Ecologists and field guides in Madikwe identified a handful of males breaking away from the main pack about two years ago and it was an excellent opportunity for relocation to another reserve, in the Northern Cape. They were temporarily put in an enclosure for monitoring, while waiting for the transfer go-ahead. It seemed like a rather straight forward procedure, but unfortunately the initial plans didn’t work out and the brothers were kept under surveillance, awaiting another opportunity.

Many of the guides in the Madikwe Game Reserve have been following these dogs which have been kept in the enclosure over the last 2 years, it’s been for the greater good of the population that they have been separated so as to avoid the risk of inbreeding. We have therefor kept our fingers crossed, hoping for them to soon find a permanent home.

A request for guests wanting to assist with the capture and transfer was made from The Parks Board, and thankfully guests and friends of Jaci’s Lodges quickly stepped in to become sponsors and help with the financial side of things. Finally a concrete plan was in place.

At seven o’clock on a chilly and overcast morning in mid-June, two guides and five guests met with the head ecologist in Madikwe, a veterinarian and a few field rangers, just outside the enclosure that had been the dogs’ home for the better part of two years.

Some clever strategising made it possible to dart the dogs with as little disruption as possible.The mixture of drugs that they are darted with makes them lose memory of approximately 30 minutes from before they are darted, preventing them from feeling the effects of stress that is associated with being handled by humans.
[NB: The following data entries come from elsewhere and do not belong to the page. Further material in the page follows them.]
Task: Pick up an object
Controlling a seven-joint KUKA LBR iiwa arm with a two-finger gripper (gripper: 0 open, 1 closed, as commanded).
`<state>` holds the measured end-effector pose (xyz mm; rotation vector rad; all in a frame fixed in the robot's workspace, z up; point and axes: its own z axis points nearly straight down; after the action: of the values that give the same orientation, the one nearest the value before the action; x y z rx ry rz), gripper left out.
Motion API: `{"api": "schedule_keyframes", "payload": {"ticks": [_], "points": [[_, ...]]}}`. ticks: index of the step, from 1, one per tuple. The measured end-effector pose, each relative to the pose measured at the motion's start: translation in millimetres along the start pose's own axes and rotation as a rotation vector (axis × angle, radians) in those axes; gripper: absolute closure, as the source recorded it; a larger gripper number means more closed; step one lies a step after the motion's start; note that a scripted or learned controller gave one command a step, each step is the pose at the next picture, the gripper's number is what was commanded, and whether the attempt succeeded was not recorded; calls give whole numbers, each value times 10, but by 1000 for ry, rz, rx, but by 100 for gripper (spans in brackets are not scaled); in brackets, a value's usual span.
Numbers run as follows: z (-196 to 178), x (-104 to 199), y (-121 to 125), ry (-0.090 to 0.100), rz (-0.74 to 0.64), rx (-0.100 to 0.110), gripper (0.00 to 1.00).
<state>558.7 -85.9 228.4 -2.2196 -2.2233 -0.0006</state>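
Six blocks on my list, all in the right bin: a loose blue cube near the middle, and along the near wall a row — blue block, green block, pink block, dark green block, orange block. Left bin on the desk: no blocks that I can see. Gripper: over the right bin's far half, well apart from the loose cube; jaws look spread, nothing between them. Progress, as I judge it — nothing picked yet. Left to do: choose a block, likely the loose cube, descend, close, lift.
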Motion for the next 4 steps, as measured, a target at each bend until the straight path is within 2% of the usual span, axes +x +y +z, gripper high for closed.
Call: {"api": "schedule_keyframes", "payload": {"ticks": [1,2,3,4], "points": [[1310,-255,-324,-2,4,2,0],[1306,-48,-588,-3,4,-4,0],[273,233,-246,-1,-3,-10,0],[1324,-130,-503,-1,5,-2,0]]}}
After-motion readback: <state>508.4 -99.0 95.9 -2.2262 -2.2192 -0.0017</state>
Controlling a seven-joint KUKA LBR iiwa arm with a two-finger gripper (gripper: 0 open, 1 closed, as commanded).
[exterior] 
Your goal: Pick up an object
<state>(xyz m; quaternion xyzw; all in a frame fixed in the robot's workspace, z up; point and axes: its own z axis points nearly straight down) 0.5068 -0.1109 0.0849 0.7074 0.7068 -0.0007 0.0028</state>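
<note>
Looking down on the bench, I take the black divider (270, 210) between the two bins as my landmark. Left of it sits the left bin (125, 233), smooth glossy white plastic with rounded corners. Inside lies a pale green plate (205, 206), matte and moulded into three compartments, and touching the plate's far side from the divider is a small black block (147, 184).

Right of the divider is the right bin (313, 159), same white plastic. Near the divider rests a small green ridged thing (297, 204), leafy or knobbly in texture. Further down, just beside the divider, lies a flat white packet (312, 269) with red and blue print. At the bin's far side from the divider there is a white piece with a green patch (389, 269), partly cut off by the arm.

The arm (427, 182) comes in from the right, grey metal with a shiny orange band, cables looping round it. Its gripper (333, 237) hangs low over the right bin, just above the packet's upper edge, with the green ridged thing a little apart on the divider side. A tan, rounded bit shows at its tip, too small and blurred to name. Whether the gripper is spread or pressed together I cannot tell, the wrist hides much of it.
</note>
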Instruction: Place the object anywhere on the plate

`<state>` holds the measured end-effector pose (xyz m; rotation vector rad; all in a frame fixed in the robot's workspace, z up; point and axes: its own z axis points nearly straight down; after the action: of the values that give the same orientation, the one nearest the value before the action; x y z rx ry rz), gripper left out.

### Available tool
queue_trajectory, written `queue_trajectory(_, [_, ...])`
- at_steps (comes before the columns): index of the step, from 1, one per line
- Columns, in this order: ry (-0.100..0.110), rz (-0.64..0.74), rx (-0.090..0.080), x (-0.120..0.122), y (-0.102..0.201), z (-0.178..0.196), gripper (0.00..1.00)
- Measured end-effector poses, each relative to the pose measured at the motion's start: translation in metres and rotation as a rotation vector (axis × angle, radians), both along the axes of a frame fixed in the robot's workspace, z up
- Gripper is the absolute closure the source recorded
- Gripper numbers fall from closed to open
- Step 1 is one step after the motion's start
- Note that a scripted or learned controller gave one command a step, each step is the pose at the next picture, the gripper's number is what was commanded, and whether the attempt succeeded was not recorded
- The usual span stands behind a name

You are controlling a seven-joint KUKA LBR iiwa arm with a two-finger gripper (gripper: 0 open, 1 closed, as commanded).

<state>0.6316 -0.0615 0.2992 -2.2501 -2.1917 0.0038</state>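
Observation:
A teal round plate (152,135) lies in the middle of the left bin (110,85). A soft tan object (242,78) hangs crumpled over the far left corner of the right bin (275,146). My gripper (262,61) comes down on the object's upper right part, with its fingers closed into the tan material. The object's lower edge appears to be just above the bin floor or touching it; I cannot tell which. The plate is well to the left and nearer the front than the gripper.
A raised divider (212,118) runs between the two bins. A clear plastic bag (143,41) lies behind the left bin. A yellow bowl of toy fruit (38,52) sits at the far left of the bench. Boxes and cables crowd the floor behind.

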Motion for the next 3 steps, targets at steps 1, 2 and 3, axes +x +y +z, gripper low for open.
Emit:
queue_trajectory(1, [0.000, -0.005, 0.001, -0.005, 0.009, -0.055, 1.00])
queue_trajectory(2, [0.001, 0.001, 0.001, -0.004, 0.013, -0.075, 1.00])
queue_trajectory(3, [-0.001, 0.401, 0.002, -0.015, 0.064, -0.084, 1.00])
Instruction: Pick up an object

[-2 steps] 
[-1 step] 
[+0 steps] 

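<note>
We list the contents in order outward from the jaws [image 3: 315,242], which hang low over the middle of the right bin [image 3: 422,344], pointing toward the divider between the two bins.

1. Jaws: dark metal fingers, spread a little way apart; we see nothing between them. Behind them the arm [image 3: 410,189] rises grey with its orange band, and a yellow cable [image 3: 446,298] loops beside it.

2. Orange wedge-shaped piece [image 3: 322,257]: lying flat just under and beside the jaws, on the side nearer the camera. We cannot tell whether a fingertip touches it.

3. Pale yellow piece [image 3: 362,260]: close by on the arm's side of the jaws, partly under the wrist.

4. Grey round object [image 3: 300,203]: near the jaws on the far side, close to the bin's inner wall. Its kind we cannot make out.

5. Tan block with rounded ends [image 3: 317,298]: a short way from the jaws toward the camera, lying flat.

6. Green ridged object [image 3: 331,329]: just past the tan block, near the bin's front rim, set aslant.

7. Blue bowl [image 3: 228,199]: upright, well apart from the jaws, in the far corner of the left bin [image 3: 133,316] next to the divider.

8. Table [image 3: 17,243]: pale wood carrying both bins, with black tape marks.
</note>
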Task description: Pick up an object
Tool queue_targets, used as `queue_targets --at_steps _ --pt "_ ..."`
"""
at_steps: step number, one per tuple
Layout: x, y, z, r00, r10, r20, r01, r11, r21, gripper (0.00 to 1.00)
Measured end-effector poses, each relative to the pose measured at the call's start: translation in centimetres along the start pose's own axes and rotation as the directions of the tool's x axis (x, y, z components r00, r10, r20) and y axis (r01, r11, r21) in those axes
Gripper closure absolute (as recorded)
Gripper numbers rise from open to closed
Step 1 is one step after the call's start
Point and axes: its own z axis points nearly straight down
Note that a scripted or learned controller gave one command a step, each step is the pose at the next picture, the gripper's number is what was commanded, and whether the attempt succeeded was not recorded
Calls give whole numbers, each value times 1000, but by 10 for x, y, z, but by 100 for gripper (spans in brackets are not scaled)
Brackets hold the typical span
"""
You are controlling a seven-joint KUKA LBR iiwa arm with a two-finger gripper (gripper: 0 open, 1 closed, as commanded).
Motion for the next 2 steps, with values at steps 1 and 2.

Guests and guides alike, are grateful to have been part of this experience and to learn that these three brothers would be on their way to a life in freedom. They will now be taken to Mkuzi Game Reserve in Kwazulu Natal to join up with a female. Once they’re successfully acquainted and settled, they will once again be roaming free, hunting and benefiting from their new surroundings.

Photography: Anja Riise

Why is it important to notch rhinos?

Each rhino’s ears are notched with a unique pattern to give the individual a “number” for easy identification.

In additon to notching, genetic material is also collected – microchips are inserted in both horns as well as the hump on the rhino’s neck, the sex is noted and the estimated age, weight and measurements of the horns and body are taken.

Should the rhino be poached and the horn recovered, these details will enable prosecutors to accurately identify the origin of the horn and will assisit in providing concrete evidence in the trials of both the rhino poachers and wildlife traffickers.